# Manual 6 SP Hard Shift



## JeffM (Jan 27, 2014)

My transmission has been rebuilt and I also replaced the clutch. I have a B&M short shifter. If I shift as you would in traffic, 1st to second is easy and smooth. 5000 RPMs and up, it gets very hard to pull it into 2nd and shove it into 3rd. Does anyone else experience much harder shifts as the torque increases or do I still have transmission problems? Any input or ideas will be greatly appreciated.


----------



## svede1212 (Nov 1, 2005)

Try this. Put your car on a flat surface, put it in first gear and with the clutch depressed rev the engine and see if you can feel the car move a little


----------



## MWR (Feb 5, 2014)

I'd also re-bleed the slave. Did you install stock-replacement parts or aftermarket? Some require the slave to be shimmed.


----------



## johni53 (Feb 10, 2010)

JeffM said:


> My transmission has been rebuilt and I also replaced the clutch. I have a B&M short shifter. If I shift as you would in traffic, 1st to second is easy and smooth. 5000 RPMs and up, it gets very hard to pull it into 2nd and shove it into 3rd. Does anyone else experience much harder shifts as the torque increases or do I still have transmission problems? Any input or ideas will be greatly appreciated.

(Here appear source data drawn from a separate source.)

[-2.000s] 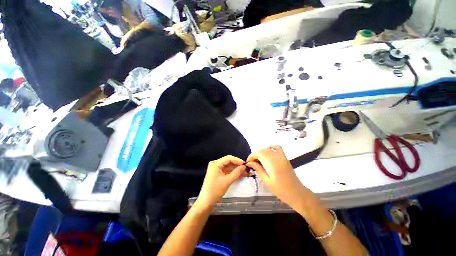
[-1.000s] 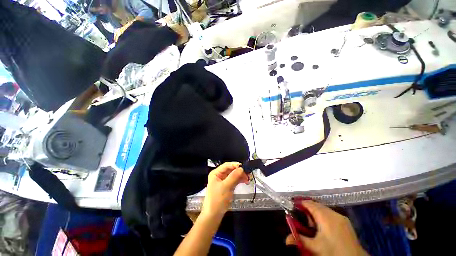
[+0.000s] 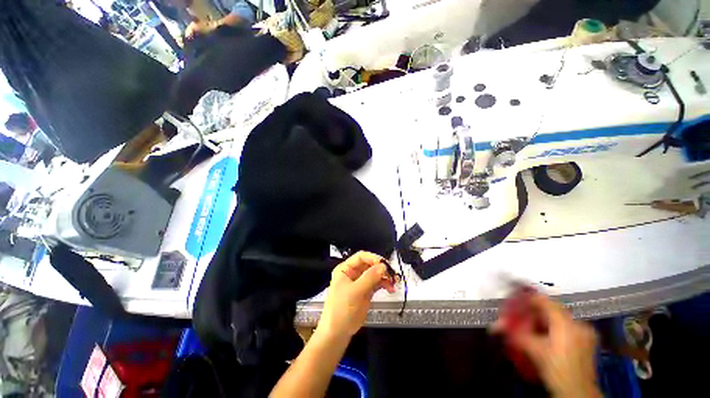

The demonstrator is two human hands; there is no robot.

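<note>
A black garment (image 3: 300, 186) lies in a heap left of the needle and hangs over the table's front edge. My left hand (image 3: 360, 288) pinches the dark cord end (image 3: 391, 272) between its fingertips, by the garment's right side; a thin black strand hangs below. The black tape (image 3: 475, 247) runs from its roll (image 3: 558, 179) to a loose, bent end just beyond my left fingertips, not held. My right hand (image 3: 557, 342) is blurred at the lower right and holds the red-handled scissors (image 3: 523, 315), also blurred, over the front edge.
The white sewing machine head (image 3: 576, 101), with a blue stripe, stands at the right, its presser foot (image 3: 465, 186) beyond the tape. A small brown-handled tool (image 3: 676, 205) lies at the far right. A grey motor unit (image 3: 109, 210) is at the left. A person's arm shows at the back.
Two seconds ago both hands met at the cord. One second ago the scissors were in my right hand at the tape. Now they have moved right, away from the tape, whose end lies loose.
</note>
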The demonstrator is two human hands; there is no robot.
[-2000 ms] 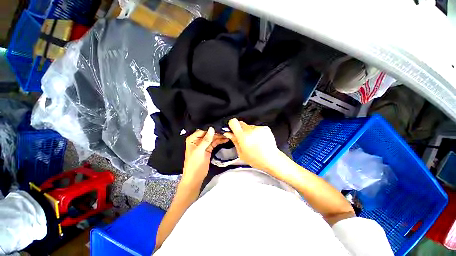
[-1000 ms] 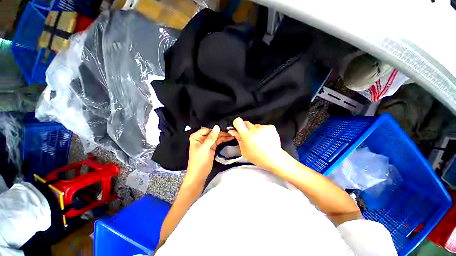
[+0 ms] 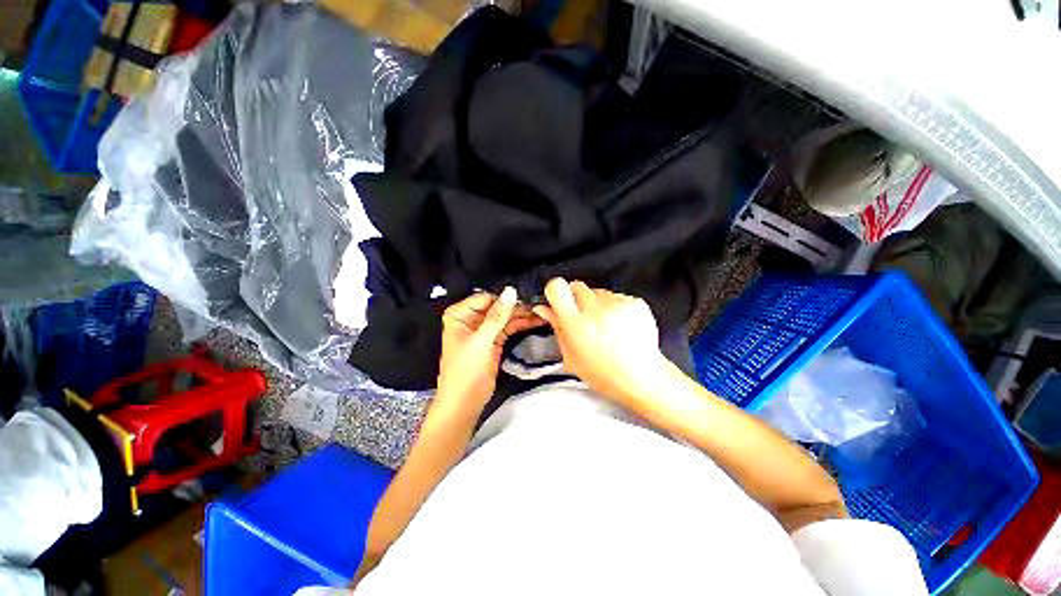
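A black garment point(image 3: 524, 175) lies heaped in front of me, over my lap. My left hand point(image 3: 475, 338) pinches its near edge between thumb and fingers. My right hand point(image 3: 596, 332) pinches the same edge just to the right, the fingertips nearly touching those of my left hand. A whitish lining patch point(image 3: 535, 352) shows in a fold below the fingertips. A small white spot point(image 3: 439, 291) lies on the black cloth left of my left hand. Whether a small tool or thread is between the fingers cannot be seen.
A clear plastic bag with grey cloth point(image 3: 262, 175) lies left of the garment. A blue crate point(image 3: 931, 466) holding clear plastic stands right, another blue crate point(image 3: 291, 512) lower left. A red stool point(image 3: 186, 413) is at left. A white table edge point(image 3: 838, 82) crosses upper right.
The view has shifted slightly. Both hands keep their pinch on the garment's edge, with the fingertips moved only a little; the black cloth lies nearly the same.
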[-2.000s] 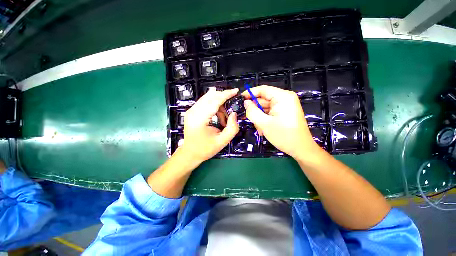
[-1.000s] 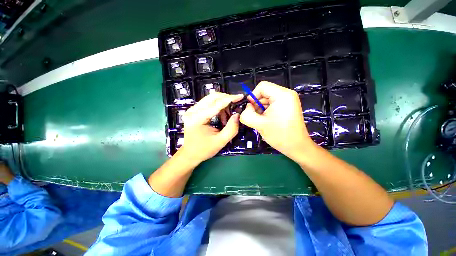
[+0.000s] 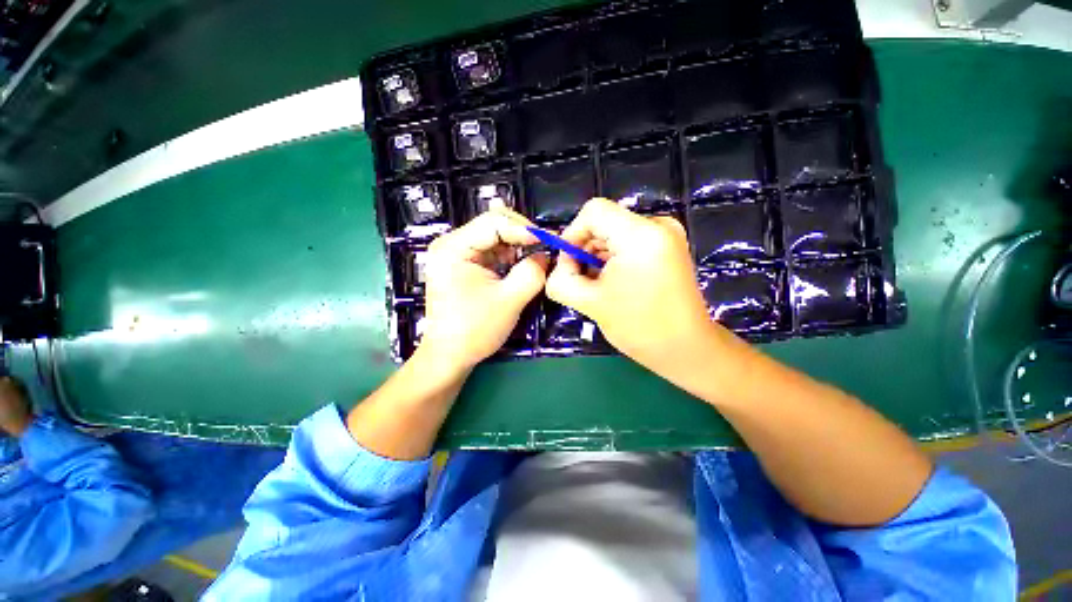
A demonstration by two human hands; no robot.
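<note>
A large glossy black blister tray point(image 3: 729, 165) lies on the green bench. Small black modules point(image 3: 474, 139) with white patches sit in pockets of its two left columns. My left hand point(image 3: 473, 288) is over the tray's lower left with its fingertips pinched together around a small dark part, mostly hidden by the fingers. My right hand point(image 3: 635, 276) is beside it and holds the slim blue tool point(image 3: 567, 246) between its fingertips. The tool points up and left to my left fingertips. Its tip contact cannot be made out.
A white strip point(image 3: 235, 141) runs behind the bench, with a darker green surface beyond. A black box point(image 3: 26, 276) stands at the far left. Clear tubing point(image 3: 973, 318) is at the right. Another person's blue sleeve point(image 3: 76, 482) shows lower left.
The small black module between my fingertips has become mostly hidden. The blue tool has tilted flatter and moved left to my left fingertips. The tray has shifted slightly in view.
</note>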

I recently bought a Spec Stage 2 dual disc clutch with a B&M short shifter. It sure isn't a fast shifter, which was what I was hoping for. At high rpms (over 3000) shifting from 1st to 2nd gets me a grinding noise unless I take the time to stop at halfway, then shift all the way into 2nd. Also downshifting to 2nd from 3rd if you're anywhere above 2000 rpm takes a lot of effort. Am waiting for return call from my tuner who installed it to check it out....makes me wish for a paddle shift 6spd auto!$$$$


----------



## JeffM (Jan 27, 2014)

svede1212,
I tested the clutch as you suggested and i don't get any movement. It did move before the clutch replace and transmission rebuild. I am going to take the car back to the shop sometime next week. My question for you or anyone else willing to respond is - Does your transmission shift as easily at 5000 RPM as it does at 2500 RPM? I don't have anything else to compare to.

Thanks


----------



## MWR (Feb 5, 2014)

johni53 said:


> I recently bought a Spec Stage 2 dual disc clutch with a B&M short shifter. It sure isn't a fast shifter, which was what I was hoping for. At high rpms (over 3000) shifting from 1st to 2nd gets me a grinding noise unless I take the time to stop at halfway, then shift all the way into 2nd. Also downshifting to 2nd from 3rd if you're anywhere above 2000 rpm takes a lot of effort. Am waiting for return call from my tuner who installed it to check it out....makes me wish for a paddle shift 6spd auto!$$$$


johni53 - the B&M shifter has a reputation - give it a google search. I'd recommend a switch to the GMM or Billet Pro.


----------



## johni53 (Feb 10, 2010)

MWR said:


> johni53 - the B&M shifter has a reputation - give it a google search. I'd recommend a switch to the GMM or Billet Pro.


Was wanting the GMM from the start but availability is next to nonexistent. But am so unhappy with this B&M I'm gonna try again with either GMM or Billet Pro. Thanks for the advice, appreciate it.


----------



## Qnko (Jun 8, 2014)

I recently got my transmission back too. It was shifting hard for the first 100 miles but its getting smoother. Now After 500 miles and new oil its way better but still not perfect


----------



## JeffM (Jan 27, 2014)

*Manual 6 SP Hard Shift FIXED*

After getting some good advice from my tuner, and a lot of researching, I purchased a Tick Performance Adjustable Clutch Master Cylinder Kit. The transmission shop that I had install it kept warning me that they didn't think this would cure my shifting problems. Boy, were they wrong! My car is now a joy to drive. Shifts at high RPM's are smooth as silk. Going into reverse is so easy. If you have shifting issues at higher RPMs like I did, save yourself a lot of pain and get a Tick Master Cylinder Kit.


----------



## svede1212 (Nov 1, 2005)

The high RPM causes centrifugal force to overcome the PP springs and make the clutch not completely disengage. A Tick "solves" the problem by increasing the throw of the slave. That can introduce other problems. The pressure plate can be the root cause and often a different clutch setup fixes the problem. What Centerforce do you have? You have a good amount of power and the power to clutch strength usually comes into play.


----------



## JeffM (Jan 27, 2014)

I have a Centerforce Dual Friction Clutch (PN# DF395010). It is suppose to support forced induction or a 150 shot.


----------



## svede1212 (Nov 1, 2005)

Who set it up and did they measure for a shim? I made that mistake once. You may also want to look at a MGP-P or a McLeod Qwik Stik shifter


----------